*** Opening DATA FOR THE TASK ***

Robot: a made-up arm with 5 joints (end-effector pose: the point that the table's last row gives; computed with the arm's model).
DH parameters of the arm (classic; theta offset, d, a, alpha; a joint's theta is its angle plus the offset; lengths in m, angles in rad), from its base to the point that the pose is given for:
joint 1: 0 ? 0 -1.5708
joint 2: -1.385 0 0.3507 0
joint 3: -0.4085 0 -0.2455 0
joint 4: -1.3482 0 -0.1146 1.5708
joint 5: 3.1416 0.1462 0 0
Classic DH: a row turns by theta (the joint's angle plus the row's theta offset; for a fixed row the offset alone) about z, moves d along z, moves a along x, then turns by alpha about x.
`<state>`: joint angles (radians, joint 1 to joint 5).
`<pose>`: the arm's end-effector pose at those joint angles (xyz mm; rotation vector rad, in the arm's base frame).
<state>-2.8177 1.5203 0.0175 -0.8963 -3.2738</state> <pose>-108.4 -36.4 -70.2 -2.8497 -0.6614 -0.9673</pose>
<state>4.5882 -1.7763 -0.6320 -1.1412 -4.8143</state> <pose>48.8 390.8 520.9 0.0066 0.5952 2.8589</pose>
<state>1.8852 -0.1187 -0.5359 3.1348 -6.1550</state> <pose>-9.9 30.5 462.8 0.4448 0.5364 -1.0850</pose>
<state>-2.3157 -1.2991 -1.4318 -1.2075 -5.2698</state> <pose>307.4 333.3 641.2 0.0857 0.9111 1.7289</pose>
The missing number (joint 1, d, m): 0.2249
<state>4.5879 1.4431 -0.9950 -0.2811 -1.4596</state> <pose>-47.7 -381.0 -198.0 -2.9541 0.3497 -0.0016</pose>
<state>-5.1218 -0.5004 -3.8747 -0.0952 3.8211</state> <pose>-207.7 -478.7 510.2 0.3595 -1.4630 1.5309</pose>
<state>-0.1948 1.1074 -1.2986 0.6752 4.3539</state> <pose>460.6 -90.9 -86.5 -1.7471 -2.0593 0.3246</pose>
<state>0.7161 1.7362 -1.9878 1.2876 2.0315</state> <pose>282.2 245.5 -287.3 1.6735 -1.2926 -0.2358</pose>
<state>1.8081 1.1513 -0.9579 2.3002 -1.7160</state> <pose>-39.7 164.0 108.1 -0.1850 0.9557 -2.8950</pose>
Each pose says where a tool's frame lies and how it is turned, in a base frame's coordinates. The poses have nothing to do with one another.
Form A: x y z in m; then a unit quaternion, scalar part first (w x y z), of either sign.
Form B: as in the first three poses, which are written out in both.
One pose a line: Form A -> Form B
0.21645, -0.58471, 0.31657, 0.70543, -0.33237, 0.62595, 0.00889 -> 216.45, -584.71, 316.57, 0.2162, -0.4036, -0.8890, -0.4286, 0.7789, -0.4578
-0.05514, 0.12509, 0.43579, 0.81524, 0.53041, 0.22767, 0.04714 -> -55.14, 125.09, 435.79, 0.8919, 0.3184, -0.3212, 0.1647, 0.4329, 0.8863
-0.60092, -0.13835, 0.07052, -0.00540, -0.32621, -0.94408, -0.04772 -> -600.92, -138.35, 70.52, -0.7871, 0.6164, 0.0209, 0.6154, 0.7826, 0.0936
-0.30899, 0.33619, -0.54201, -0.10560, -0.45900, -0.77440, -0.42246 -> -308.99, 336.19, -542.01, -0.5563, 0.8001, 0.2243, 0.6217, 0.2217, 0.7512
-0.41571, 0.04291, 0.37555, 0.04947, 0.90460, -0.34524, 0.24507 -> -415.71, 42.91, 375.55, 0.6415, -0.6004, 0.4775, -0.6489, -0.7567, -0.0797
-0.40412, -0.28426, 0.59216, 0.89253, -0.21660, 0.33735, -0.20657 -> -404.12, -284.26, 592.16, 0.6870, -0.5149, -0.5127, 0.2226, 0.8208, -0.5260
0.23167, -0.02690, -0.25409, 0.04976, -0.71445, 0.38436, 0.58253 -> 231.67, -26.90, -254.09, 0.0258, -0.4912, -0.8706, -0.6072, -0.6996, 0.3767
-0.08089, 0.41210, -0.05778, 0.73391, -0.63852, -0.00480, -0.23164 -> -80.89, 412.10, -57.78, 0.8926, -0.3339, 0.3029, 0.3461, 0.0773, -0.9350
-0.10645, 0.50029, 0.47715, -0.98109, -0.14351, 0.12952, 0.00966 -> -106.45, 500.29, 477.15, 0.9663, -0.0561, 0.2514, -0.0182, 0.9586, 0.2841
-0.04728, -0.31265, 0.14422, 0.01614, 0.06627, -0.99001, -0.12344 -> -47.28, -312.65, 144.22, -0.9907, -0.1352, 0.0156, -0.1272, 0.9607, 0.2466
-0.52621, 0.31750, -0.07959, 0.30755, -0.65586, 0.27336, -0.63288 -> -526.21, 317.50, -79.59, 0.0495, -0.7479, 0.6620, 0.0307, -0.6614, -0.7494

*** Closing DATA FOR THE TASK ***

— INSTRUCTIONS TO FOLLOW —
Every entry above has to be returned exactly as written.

— WRITTEN REPLY —
Robot: a made-up arm with 5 joints (end-effector pose: the point that the table's last row gives; computed with the arm's model).
DH parameters of the arm (classic; theta offset, d, a, alpha; a joint's theta is its angle plus the offset; lengths in m, angles in rad), from its base to the point that the pose is given for:
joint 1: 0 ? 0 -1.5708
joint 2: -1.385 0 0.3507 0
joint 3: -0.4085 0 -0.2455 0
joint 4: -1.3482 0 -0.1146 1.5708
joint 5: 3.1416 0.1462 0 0
Classic DH: a row turns by theta (the joint's angle plus the row's theta offset; for a fixed row the offset alone) about z, moves d along z, moves a along x, then turns by alpha about x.
`<state>`: joint angles (radians, joint 1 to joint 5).
`<pose>`: the arm's end-effector pose at those joint angles (xyz mm; rotation vector rad, in the arm's base frame).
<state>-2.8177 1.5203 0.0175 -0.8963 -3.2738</state> <pose>-108.4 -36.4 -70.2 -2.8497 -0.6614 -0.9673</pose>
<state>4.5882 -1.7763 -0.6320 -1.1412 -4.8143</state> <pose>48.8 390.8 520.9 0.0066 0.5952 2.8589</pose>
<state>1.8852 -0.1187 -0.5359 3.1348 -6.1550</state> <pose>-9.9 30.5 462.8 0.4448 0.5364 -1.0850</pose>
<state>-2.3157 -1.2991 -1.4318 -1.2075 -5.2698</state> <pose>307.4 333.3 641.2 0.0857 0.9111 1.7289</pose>
The missing number (joint 1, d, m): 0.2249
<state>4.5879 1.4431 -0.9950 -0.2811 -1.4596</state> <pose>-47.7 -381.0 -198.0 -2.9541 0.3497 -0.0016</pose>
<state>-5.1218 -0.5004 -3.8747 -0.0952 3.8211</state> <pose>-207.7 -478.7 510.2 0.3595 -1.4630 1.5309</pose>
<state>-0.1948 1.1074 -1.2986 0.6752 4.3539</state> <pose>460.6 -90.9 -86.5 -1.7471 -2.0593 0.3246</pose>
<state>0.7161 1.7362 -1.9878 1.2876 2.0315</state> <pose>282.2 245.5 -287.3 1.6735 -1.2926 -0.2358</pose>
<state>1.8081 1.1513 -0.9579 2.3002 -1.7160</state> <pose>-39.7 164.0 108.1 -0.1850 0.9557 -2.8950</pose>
Each pose says where a tool's frame lies and how it is turned, in a base frame's coordinates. The poses have nothing to do with one another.
Form A: x y z in m; then a unit quaternion, scalar part first (w x y z), of either sign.
Form B: as in the first three poses, which are written out in both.
One pose a line: Form A -> Form B
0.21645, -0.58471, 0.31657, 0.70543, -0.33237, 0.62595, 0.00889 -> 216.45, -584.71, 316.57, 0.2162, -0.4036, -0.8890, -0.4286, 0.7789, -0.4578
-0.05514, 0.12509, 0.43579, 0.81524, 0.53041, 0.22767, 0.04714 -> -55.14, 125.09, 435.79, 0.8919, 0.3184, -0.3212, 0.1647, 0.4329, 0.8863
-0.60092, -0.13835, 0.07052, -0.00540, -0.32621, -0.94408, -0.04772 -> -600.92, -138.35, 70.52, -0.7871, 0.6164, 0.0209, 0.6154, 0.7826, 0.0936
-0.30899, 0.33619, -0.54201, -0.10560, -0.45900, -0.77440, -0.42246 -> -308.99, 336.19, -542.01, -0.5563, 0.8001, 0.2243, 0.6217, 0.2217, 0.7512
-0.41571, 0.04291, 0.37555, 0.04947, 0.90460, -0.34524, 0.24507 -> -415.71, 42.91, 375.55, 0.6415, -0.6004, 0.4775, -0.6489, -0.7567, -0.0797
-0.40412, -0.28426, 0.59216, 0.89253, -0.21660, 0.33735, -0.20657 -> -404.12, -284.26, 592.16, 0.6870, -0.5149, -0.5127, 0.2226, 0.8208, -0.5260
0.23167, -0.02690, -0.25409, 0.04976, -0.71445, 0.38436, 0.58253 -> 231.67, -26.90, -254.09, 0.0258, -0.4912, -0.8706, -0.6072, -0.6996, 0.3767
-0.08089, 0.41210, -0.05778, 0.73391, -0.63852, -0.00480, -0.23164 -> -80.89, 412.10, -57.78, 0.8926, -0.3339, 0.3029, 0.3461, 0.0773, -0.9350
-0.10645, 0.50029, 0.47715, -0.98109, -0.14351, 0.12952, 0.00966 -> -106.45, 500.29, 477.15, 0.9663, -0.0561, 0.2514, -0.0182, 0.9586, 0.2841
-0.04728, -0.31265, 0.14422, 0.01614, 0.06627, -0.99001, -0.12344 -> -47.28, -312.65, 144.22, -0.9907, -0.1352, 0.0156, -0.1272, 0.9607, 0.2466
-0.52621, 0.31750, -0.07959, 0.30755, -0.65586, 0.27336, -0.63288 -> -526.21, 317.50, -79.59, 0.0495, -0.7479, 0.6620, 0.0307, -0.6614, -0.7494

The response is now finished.